In kafka Messages with the same key, from the same Producer, are delivered to the Consumer in order
another thing on top of that is, Data within a Partition will be stored in the order in which it is written therefore, data read from a Partition will be read in order for that partition
So if you want to get your messages in order across multi partitions, then you really need to group your messages with a key, so that messages with same key goes to same partition and with in that partition the messages are ordered.
In a nutshell, you will need to design a two level solution like above logically to get the messages ordered across multi partition.
You may consider having a field which has the Timestamp/Date at the time of creation of the dataset at the source.
Once, the data is consumed you can load the data into database. The data needs to be sorted at the database level before using the dataset for any usecase. Well, this is an attempt to help you think in multiple ways.
Let's consider we have a message key as the timestamp which is generated at the time of creation of the data and the value is the actual message string.
As and when a message is picked up by the consumer, the message is written into HBase with the RowKey as the kafka key and value as the kafka value.
Since, HBase is a sorted map having timestamp as a key will automatically sorts the data in order. Then you can serve the data from HBase for the downstream apps.
In this way you are not loosing the parallelism of kafka. You also have the privilege of processing sorting and performing multiple processing logics on the data at the database level.
Note: Any distributed message broker does not guarantee overall ordering. If you are insisting for that you may need to rethink using another message broker or you need to have single partition in kafka which is not a good idea. Kafka is all about parallelism by increasing partitions or increasing consumer groups.
Traditional MQ works in a way such that once a message has been processed, it gets removed from the queue. A message queue allows a bunch of subscribers to pull a message, or a batch of messages, from the end of the queue. Queues usually allow for some level of transaction when pulling a message off, to ensure that the desired action was executed, before the message gets removed, but once a message has been processed, it gets removed from the queue.
With Kafka on the other hand, you publish messages/events to topics, and they get persisted. They don’t get removed when consumers receive them. This allows you to replay messages, but more importantly, it allows a multitude of consumers to process logic based on the same messages/events.
You can still scale out to get parallel processing in the same domain, but more importantly, you can add different types of consumers that execute different logic based on the same event. In other words, with Kafka, you can adopt a reactive pub/sub architecture.
ref: https://hackernoon.com/a-super-quick-comparison-between-kafka-and-message-queues-e69742d855a8
Well, this is an old thread, but still relevant, hence decided to share my view.
I think this question is a bit confusing.

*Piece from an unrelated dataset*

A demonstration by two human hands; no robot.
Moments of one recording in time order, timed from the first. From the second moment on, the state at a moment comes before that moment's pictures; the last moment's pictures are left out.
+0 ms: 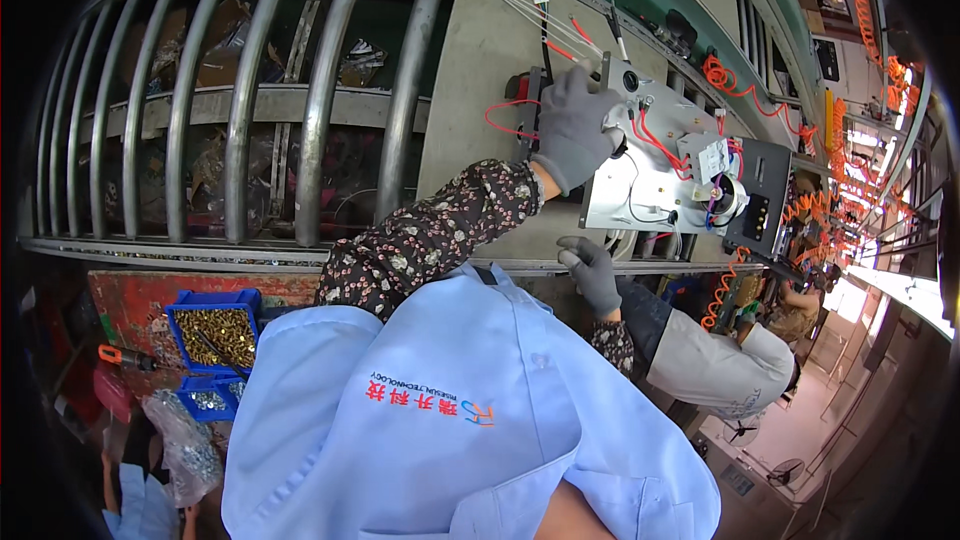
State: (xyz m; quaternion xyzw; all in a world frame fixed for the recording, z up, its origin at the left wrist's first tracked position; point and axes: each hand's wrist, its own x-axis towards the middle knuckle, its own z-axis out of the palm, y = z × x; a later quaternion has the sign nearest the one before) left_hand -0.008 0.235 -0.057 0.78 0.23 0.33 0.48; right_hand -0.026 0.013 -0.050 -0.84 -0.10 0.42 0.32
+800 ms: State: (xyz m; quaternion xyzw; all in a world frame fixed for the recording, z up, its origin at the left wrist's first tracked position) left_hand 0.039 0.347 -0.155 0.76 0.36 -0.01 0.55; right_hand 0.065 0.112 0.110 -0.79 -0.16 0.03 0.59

If you need strict ordering of messages, then the same strict ordering should be maintained while consuming the messages. There is absolutely no point in ordering message in queue, but not while consuming it. Kafka allows best of both worlds. It allows ordering the message within a partition right from the generation till consumption while allowing parallelism between multiple partition. Hence, if you need
Absolute ordering of all events published on a topic, use single partition. You will not have parallelism, nor do you need (again parallel and strict ordering don't go together).
Go for multiple partition and consumer, use consistent hashing to ensure all messages which need to follow relative order goes to a single partition.